JPMorgan Chase Bank, N.A. v. AIG Baker Orange Beach Wharf, L.L.C.
ORDER re: 25 Motion for Approval of Sale of Receivership Property by Gregory T. Maloney, Receiver. Court approves the sale of the receivership property as set out. Receiver is authorized to immediately take all actions necessary to effectuate & c lose under the Purchase and Sale Agreement. Dft AIG Baker Orange Beach Wharf, LLC, is found to be a third party beneficiary, w/all attendant rights thereto, as set out. All duties of the Receiver are terminated upon the closing of the Contract of Sale, except that the Receiver will have limited power through & including 1/6/12 as set out. Receiver shall prepare a final reporting to be filed by 1/6/12. Signed by Judge Callie V. S. Granade on 9/22/2011. (tot)
IN THE UNITED STATES DISTRICT COURT
FOR THE SOUTHERN DISTRICT OF ALABAMA
JP MORGAN CHASE BANK, N.A.,
AIG BAKER ORANGE BEACH
Civil Action No. 11-00126-CG-M
FINAL ORDER APPROVING SALE OF RECEIVERSHIP PROPERTY
On September 22, 2011, Receiver Gregory T. Maloney, solely in his
capacity as Receiver for the property of AIG Baker Orange Beach Wharf,
L.L.C. (“the Receiver”), filed a motion requesting that the Court approve the
Receiver’s private sale of the defendant’s property commonly known as the
retail portion of the Wharf (“the Property”). Plaintiff and defendant are in
agreement with the motion.
Having considered the Receiver’s motion, as well as previous pleadings
filed by the parties, and consistent with the court’s order dated April 11,
2011, the court finds that it is in the best interests of the receivership estate
to approve the proposed sale. Accordingly,
IT IS HEREBY ORDERED that the court approves the sale of the
receivership property to Charter Landing, Inc. for the price of $10,500,000,
pursuant to the terms of the purchase and sale agreement entered into
between the Receiver and Charter Landing, Inc., effective September 13,
2011 (“the Purchase and Sale Agreement”). It is further ORDERED that the
Receiver is authorized immediately to take all actions necessary to effectuate
and close under the Purchase and Sale Agreement.
In the event the Receiver shall be unavailable to execute documents in
connection with the sale approved hereby, the Receiver is authorized to
designate one or more individuals (“Designees”) employed by the Receiver’s
agent, Jones Lang LaSalle Americas, Inc., acting either separately or jointly,
to execute any and all agreements, deeds, instruments, or other documents
required in connection with the consummation of the subject sale or in
furtherance thereof. A duly executed and acknowledged designation by the
Receiver for such purposes shall be conclusive evidence of the due authority
of his Designees.
It is further found by the court, and so ordered, that the defendant AIG
Baker Orange Beach Wharf, LLC is a third party beneficiary, with all
attendant rights thereto, of certain provisions of the Purchase and Sale
Agreement intended for its benefit which are, specifically, Section 5.2(a)
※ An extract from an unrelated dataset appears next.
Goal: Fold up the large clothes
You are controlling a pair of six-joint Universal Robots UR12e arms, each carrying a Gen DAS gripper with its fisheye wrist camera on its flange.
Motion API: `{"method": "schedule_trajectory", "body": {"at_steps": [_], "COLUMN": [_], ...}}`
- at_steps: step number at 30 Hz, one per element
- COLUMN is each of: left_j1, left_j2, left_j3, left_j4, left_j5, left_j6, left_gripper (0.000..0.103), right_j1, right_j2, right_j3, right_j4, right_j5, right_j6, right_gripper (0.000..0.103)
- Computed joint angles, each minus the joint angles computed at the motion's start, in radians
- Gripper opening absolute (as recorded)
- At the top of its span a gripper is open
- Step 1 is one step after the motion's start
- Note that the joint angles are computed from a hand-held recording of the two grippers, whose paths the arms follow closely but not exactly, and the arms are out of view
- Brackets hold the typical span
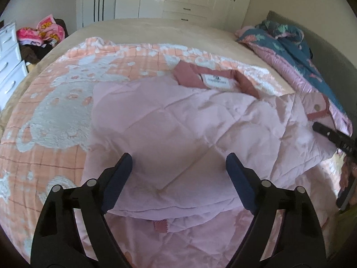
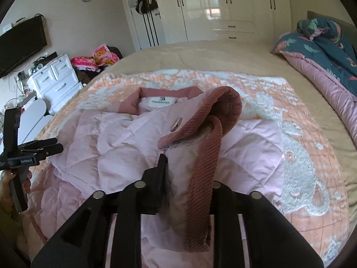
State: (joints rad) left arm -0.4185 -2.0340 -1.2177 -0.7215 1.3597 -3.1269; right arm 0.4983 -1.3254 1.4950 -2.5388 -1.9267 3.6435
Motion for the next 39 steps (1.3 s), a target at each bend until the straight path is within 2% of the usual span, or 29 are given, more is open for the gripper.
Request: {"method": "schedule_trajectory", "body": {"at_steps": [3, 5, 7, 8, 11, 13, 17, 23, 30, 33, 39], "left_j1": [-0.001, 0.001, 0.002, 0.002, 0.003, 0.002, -0.001, -0.001, -0.001, -0.003, 0.000], "left_j2": [-0.007, -0.009, -0.010, -0.011, -0.013, -0.015, -0.019, -0.021, -0.021, -0.022, -0.023], "left_j3": [0.007, 0.008, 0.007, 0.007, 0.009, 0.012, 0.016, 0.017, 0.018, 0.018, 0.022], "left_j4": [-0.029, -0.043, -0.048, -0.049, -0.060, -0.073, -0.079, -0.086, -0.088, -0.087, -0.097], "left_j5": [0.012, 0.010, 0.012, 0.008, 0.004, 0.010, 0.025, 0.026, 0.024, 0.027, 0.017], "left_j6": [-0.001, -0.010, -0.013, -0.011, -0.017, -0.021, -0.022, -0.020, -0.022, -0.018, -0.020], "left_gripper": [0.078, 0.078, 0.078, 0.078, 0.079, 0.079, 0.080, 0.080, 0.080, 0.080, 0.079], "right_j1": [0.004, 0.009, 0.021, 0.031, 0.053, 0.063, 0.068, 0.055, 0.019, 0.015, 0.020], "right_j2": [-0.003, -0.005, -0.002, 0.001, 0.010, 0.025, 0.067, 0.117, 0.162, 0.170, 0.185], "right_j3": [-0.006, -0.011, -0.022, -0.026, -0.044, -0.067, -0.120, -0.174, -0.218, -0.216, -0.225], "right_j4": [0.046, 0.058, 0.067, 0.058, 0.021, 0.030, 0.092, 0.140, 0.269, 0.272, 0.276], "right_j5": [-0.037, -0.063, -0.114, -0.146, -0.198, -0.180, -0.114, -0.018, 0.084, 0.097, 0.069], "right_j6": [0.057, 0.074, 0.076, 0.070, 0.021, -0.026, -0.096, -0.067, -0.026, -0.021, -0.013], "right_gripper": [0.046, 0.047, 0.055, 0.060, 0.065, 0.073, 0.074, 0.074, 0.077, 0.080, 0.083]}}
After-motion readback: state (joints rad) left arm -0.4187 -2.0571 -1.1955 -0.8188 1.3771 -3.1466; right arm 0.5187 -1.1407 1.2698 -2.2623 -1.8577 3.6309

(including defendant as a “Seller Party”), Section 11.1(g) (pertaining to
disclaimers and Buyer’s assumption of existing obligations), 11.1(h)
(pertaining to release of defendant) and 11.1(i) (pertaining to indemnification
of defendant) (collectively the “Defendant Benefits”), and it is further ordered
that no amendments or changes to the Purchase and Sale Agreement shall be
made which adversely affect the Defendant Benefits without the defendant’s
consent or as approved by the court following due notice to and opportunity
for objection by the defendant thereto.
It is further ordered that all the duties of the Receiver are hereby
terminated upon the closing of the Contract of Sale, except that the Receiver
shall have the limited power through and including January 6, 2012, to wind
up the receivership estate and pay any outstanding operating expenses,
invoices, and bills. The provisions contained in paragraphs (v) through (ix) of
the court’s April 11, 2011 order appointing the receiver shall remain in effect
during that time. Upon the delivery to the Plaintiff by the Receiver, on or
before January 6, 2012, of the remaining net proceeds over and above the
outstanding operating expenses, invoices, and bills of the Receivership, the
Receiver shall be discharged from any further duties, obligations and
liabilities whatsoever. The Receiver shall prepare a final reporting to be filed
with the undersigned by January 6, 2012.
DONE and ORDERED this 22nd day of September, 2011.